Dollars and Jens
Friday, August 25, 2006
growth, inflation, and all that
The first thing I want to note is that long-term productivity projections I've seen hover around 2%, and long term growth in the labor force around 1%. Holding a few things like hours per worker constant, this suggests a long-term "potential growth" rate of 3%. And, in fact -- this is really what I want to note here -- the unemployment rate drop from 6.3% in June of 2003 to 4.6% in June, 2006, constitutes a growth in the employment rate of 0.6% per year, as GDP growth averaged 3.8%. So the rest, perhaps, has been in line with these projections.

The next corollary, though, is that growth won't persist much above 3% unless the unemployment rate is to keep dropping, ceteris paribus. (It actually rose to 434% in August, incidentally.) If it does that, we're building some major inflation pressures for the next 2 years or so, and the fed will have to keep raising rates.

What makes me feel like mentioning this now is an article at that essentially notes the same thing:
First American Funds recently cut its equity exposure to "neutral" from "overweight," saying it sees a weakening environment for stocks through the rest of the year.

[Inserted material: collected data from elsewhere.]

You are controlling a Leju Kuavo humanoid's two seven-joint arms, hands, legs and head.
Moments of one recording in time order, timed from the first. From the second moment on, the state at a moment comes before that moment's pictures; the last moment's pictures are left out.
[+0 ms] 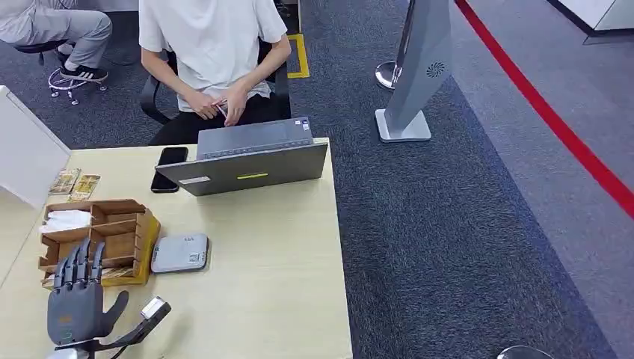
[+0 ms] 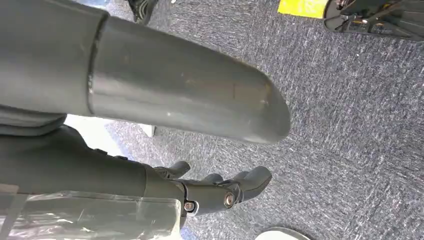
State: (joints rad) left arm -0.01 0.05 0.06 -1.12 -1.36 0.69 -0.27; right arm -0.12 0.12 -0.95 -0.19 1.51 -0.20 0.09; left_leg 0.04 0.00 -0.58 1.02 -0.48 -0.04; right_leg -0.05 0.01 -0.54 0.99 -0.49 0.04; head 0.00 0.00
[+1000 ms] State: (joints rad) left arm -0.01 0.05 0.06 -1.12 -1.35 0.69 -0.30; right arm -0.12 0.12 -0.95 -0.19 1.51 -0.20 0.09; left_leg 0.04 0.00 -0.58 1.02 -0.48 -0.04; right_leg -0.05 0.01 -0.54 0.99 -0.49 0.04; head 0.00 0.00
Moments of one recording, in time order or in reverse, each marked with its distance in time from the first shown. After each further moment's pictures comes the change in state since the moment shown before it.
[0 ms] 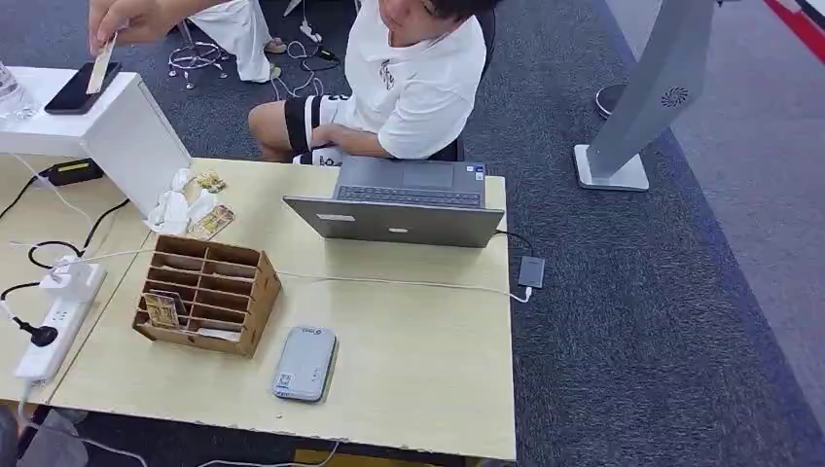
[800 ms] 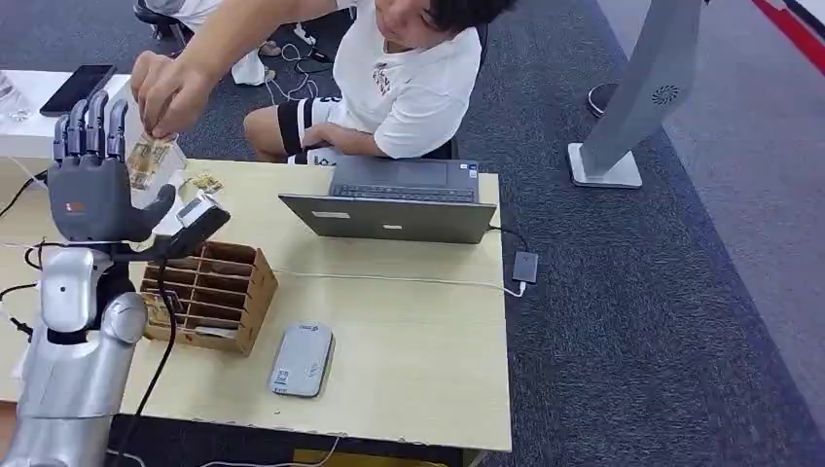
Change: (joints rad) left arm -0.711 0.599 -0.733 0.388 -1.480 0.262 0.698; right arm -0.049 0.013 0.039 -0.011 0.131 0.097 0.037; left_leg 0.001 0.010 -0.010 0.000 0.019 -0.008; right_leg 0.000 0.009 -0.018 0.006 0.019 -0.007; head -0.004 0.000
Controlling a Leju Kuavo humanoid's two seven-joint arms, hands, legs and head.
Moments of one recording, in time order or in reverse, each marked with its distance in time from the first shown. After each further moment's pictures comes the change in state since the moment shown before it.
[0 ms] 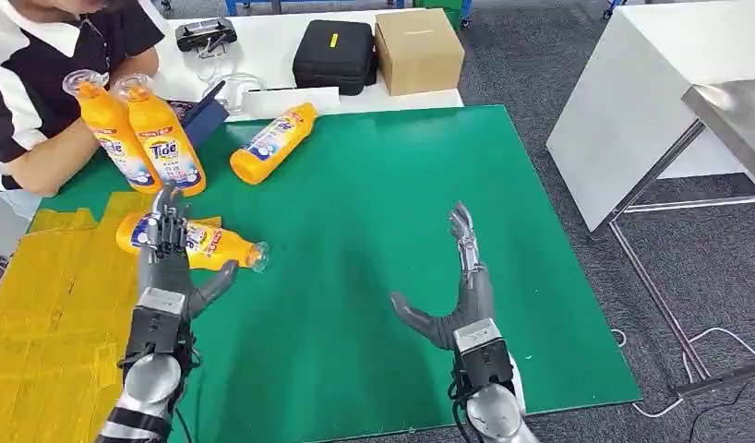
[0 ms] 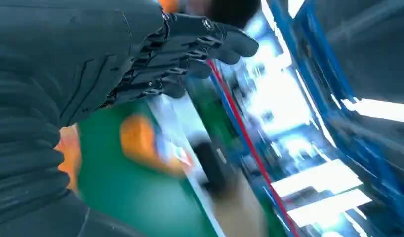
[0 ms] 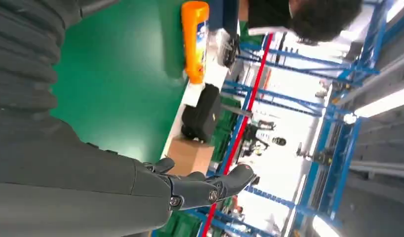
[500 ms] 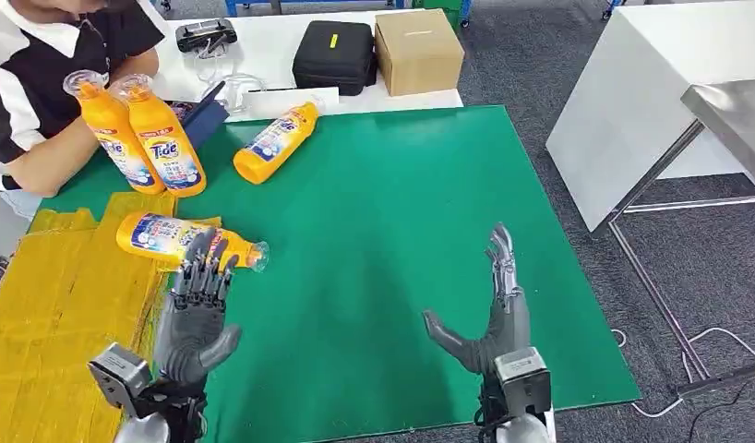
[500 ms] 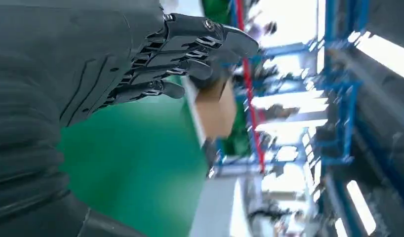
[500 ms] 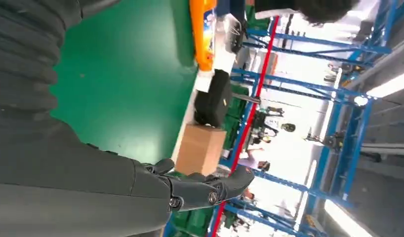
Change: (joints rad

Among the reasons for the likely downturn, Keith Hembre, First American's chief economist, pointed to the disconnect between market expectations that the Fed is done raising rates and analyst expectations that the S&P 500 will still post double-digit earnings growth this year.

"The environment in which you see earnings growth at that level is not consistent with the Fed keeping rates steady or lowering rates," Hembre said.

"One has to give, either the earnings or the Fed," he added. "We think it will be the earnings, but neither is good for stock markets."
It's always hard to say exactly what kind of growth "the market" has baked in, but I'm inclined to agree with the macroeconomic assessment, in any case.